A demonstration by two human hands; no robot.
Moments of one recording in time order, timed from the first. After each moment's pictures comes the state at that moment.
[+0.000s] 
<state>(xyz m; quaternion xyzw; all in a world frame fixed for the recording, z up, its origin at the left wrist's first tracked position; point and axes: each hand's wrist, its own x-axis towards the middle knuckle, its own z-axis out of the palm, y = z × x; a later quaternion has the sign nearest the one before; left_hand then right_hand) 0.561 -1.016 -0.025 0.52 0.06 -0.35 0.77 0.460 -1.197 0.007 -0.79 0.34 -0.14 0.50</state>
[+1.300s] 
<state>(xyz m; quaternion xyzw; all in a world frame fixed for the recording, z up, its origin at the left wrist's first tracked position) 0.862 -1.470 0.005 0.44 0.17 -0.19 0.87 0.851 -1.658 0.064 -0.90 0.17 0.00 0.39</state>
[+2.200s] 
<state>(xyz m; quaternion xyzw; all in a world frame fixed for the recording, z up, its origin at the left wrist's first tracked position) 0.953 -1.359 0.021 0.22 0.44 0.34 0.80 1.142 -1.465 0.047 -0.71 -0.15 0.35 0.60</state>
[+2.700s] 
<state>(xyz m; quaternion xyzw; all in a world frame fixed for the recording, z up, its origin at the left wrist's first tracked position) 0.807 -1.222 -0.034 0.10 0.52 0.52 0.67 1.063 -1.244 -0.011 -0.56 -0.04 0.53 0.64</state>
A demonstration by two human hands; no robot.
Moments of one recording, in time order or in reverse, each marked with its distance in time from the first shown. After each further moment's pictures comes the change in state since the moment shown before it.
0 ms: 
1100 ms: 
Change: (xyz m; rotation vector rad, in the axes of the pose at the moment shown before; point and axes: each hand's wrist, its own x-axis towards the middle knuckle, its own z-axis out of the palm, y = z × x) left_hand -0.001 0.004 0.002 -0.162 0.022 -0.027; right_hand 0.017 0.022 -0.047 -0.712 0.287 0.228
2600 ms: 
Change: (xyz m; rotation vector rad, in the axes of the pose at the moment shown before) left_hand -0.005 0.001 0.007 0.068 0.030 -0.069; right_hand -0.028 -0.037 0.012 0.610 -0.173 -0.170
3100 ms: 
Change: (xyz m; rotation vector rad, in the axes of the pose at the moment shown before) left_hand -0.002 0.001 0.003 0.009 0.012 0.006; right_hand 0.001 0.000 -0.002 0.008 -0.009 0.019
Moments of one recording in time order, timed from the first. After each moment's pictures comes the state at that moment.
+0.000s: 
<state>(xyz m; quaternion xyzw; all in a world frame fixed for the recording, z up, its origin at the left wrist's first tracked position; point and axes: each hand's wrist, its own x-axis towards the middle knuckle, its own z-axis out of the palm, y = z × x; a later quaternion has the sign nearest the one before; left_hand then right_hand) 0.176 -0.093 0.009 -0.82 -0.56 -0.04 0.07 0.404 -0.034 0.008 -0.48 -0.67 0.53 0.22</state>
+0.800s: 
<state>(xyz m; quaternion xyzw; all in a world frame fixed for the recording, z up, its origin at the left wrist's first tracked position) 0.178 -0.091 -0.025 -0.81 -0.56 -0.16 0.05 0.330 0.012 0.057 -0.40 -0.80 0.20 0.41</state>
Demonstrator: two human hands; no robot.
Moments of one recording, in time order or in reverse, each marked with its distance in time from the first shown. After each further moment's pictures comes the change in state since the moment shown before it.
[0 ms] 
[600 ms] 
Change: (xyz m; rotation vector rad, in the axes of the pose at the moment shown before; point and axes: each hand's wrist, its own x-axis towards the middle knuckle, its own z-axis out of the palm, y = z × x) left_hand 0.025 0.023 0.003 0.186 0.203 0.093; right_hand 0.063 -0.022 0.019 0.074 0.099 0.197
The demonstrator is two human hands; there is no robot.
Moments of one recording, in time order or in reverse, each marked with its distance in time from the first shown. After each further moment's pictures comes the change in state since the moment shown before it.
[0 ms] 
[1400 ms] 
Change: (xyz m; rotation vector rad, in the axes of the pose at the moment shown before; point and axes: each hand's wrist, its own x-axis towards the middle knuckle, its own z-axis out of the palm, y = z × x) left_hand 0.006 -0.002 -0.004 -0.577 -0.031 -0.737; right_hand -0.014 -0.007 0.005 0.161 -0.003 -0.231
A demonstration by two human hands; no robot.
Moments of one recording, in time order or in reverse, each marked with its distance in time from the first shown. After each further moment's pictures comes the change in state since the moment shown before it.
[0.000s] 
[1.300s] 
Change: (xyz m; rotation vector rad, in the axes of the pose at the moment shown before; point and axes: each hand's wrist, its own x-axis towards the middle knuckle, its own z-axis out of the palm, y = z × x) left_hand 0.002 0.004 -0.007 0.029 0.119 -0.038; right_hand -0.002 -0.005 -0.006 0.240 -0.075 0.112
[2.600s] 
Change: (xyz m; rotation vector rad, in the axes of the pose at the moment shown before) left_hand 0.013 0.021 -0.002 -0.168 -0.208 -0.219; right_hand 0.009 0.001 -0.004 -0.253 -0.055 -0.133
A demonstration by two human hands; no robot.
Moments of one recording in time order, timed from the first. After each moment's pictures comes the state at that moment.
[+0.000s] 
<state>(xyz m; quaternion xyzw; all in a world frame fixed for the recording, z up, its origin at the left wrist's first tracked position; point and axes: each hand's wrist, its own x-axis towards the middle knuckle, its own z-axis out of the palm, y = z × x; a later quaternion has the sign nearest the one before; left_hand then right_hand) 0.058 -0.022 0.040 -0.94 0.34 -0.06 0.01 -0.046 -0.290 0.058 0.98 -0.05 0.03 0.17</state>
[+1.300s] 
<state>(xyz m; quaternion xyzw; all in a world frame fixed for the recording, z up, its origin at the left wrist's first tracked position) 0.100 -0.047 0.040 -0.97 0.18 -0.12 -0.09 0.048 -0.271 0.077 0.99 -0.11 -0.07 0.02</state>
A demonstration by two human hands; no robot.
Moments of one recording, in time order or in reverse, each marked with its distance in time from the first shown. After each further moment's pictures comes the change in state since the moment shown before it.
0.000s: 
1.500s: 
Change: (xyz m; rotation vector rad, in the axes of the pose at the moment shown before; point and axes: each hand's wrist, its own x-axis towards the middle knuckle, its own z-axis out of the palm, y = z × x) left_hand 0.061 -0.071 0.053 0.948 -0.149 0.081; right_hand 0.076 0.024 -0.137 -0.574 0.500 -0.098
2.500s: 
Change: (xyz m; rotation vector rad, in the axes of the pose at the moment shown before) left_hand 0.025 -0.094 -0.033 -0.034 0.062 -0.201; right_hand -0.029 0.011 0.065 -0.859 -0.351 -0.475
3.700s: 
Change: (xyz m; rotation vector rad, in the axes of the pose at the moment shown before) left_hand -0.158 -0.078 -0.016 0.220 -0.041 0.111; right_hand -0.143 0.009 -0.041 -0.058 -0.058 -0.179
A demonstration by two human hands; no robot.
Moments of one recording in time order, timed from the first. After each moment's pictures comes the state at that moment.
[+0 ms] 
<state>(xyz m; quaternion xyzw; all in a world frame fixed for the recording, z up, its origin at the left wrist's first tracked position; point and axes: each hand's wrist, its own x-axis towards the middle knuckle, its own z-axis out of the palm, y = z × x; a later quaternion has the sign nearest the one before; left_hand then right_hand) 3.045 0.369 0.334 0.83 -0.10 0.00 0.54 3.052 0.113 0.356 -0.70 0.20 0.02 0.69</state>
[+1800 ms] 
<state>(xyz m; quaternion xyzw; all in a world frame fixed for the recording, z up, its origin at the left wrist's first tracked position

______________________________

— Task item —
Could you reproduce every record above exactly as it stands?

— Answer space —
A demonstration by two human hands; no robot.
Moments of one recording in time order, timed from the first. After each moment's pictures comes the state at that moment.
[+0.000s] 
<state>(xyz m; quaternion xyzw; all in a world frame fixed for the recording, z up, its origin at the left wrist's first tracked position; point and axes: each hand's wrist, its own x-axis towards the middle knuckle, its own z-axis out of the palm, y = z × x; a later quaternion has the sign nearest the one before; left_hand then right_hand) 0.561 -1.016 -0.025 0.52 0.06 -0.35 0.77 0.460 -1.197 0.007 -0.79 0.34 -0.14 0.50</state>
[+1.300s] 
<state>(xyz m; quaternion xyzw; all in a world frame fixed for the recording, z up, its origin at the left wrist's first tracked position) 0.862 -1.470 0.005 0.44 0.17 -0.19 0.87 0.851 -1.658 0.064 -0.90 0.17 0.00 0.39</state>
[+2.200s] 
<state>(xyz m; quaternion xyzw; all in a world frame fixed for the recording, z up, its origin at the left wrist's first tracked position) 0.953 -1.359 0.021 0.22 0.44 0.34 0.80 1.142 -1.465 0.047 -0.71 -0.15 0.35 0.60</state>
[+2.700s] 
<state>(xyz m; quaternion xyzw; all in a world frame fixed for the recording, z up, its origin at the left wrist's first tracked position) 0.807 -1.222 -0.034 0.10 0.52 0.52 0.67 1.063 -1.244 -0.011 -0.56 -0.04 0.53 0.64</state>
A demonstration by two human hands; no robot.
Moments of one recording, in time order or in reverse, each marked with its distance in time from the first shown. After each further moment's pictures comes the change in state since the moment shown before it.
0 ms: 
1100 ms: 
Change: (xyz m; rotation vector rad, in the axes of the pose at the moment shown before; point and axes: each hand's wrist, its own x-axis towards the middle knuckle, its own z-axis out of the palm, y = z × x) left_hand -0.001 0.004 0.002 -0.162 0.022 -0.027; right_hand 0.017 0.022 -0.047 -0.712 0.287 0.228
2600 ms: 
Change: (xyz m; rotation vector rad, in the axes of the pose at the moment shown before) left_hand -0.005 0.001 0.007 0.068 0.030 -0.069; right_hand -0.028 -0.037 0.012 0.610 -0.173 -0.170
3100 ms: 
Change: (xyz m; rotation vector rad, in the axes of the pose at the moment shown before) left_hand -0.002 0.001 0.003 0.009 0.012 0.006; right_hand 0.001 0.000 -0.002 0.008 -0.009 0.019
Moments of one recording in time order, timed from the first. After each moment's pictures comes the state at that moment.
+0.000s: 
<state>(xyz m; quaternion xyzw; all in a world frame fixed for the recording, z up, its origin at the left wrist's first tracked position; point and axes: each hand's wrist, its own x-axis towards the middle knuckle, its own z-axis out of the palm, y = z × x; a later quaternion has the sign nearest the one before; left_hand then right_hand) 0.176 -0.093 0.009 -0.82 -0.56 -0.04 0.07 0.404 -0.034 0.008 -0.48 -0.67 0.53 0.22</state>
+0.800s: 
<state>(xyz m; quaternion xyzw; all in a world frame fixed for the recording, z up, its origin at the left wrist's first tracked position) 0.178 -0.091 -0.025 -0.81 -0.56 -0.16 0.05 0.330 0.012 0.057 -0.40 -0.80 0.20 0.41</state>
Demonstrator: two human hands; no robot.
Moments of one recording, in time order or in reverse, each marked with its distance in time from the first shown. After each further moment's pictures comes the change in state since the moment shown before it.
[0 ms] 
[600 ms] 
Change: (xyz m; rotation vector rad, in the axes of the pose at the moment shown before; point and axes: each hand's wrist, its own x-axis towards the middle knuckle, its own z-axis out of the palm, y = z × x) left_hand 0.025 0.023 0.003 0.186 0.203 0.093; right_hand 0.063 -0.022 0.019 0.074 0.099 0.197
The demonstrator is two human hands; there is no robot.
Moments of one recording, in time order or in reverse, each marked with its distance in time from the first shown. After each further moment's pictures comes the change in state since the moment shown before it.
[0 ms] 
[1400 ms] 
Change: (xyz m; rotation vector rad, in the axes of the pose at the moment shown before; point and axes: each hand's wrist, its own x-axis towards the middle knuckle, its own z-axis out of the palm, y = z × x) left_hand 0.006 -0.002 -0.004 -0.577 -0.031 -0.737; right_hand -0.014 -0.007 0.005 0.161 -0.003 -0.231
A demonstration by two human hands; no robot.
Moments of one recording, in time order or in reverse, each marked with its distance in time from the first shown. After each further moment's pictures comes the change in state since the moment shown before it.
[0.000s] 
[1.300s] 
Change: (xyz m; rotation vector rad, in the axes of the pose at the moment shown before; point and axes: each hand's wrist, its own x-axis towards the middle knuckle, its own z-axis out of the palm, y = z × x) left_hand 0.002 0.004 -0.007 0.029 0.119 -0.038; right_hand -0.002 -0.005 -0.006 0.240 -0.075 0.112
[2.600s] 
Change: (xyz m; rotation vector rad, in the axes of the pose at the moment shown before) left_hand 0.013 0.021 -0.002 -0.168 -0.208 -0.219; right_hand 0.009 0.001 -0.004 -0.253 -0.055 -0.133
A demonstration by two human hands; no robot.
Moments of one recording in time order, timed from the first. After each moment's pictures comes the state at that moment.
[+0.000s] 
<state>(xyz m; quaternion xyzw; all in a world frame fixed for the recording, z up, its origin at the left wrist's first tracked position; point and axes: each hand's wrist, its own x-axis towards the middle knuckle, its own z-axis out of the palm, y = z × x; a later quaternion has the sign nearest the one before; left_hand then right_hand) 0.058 -0.022 0.040 -0.94 0.34 -0.06 0.01 -0.046 -0.290 0.058 0.98 -0.05 0.03 0.17</state>
[+1.300s] 
<state>(xyz m; quaternion xyzw; all in a world frame fixed for the recording, z up, its origin at the left wrist's first tracked position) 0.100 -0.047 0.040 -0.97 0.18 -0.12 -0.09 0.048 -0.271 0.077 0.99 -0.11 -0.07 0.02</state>
A demonstration by two human hands; no robot.
Moments of one recording, in time order or in reverse, each marked with its distance in time from the first shown. After each further moment's pictures comes the change in state since the moment shown before it.
0.000s: 
1.500s: 
Change: (xyz m; rotation vector rad, in the axes of the pose at the moment shown before; point and axes: each hand's wrist, its own x-axis towards the middle knuckle, its own z-axis out of the palm, y = z × x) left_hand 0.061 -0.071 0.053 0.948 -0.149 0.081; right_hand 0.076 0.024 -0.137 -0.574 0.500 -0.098
2.500s: 
Change: (xyz m; rotation vector rad, in the axes of the pose at the moment shown before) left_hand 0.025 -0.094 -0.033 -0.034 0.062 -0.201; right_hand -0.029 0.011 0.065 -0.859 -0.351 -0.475
3.700s: 
Change: (xyz m; rotation vector rad, in the axes of the pose at the moment shown before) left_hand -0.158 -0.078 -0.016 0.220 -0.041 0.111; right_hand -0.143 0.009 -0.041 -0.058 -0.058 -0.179
A demonstration by two human hands; no robot.
Moments of one recording in time order, timed from the first. After each moment's pictures comes the state at that moment.
[+0 ms] 
<state>(xyz m; quaternion xyzw; all in a world frame fixed for the recording, z up, its origin at the left wrist's first tracked position; point and axes: each hand's wrist, its own x-axis towards the middle knuckle, its own z-axis out of the palm, y = z × x; a later quaternion has the sign nearest the one before; left_hand then right_hand) 3.045 0.369 0.334 0.83 -0.10 0.00 0.54 3.052 0.113 0.356 -0.70 0.20 0.02 0.69</state>
[+1800 ms] 
<state>(xyz m; quaternion xyzw; all in a world frame fixed for the recording, z up, its origin at the left wrist's first tracked position

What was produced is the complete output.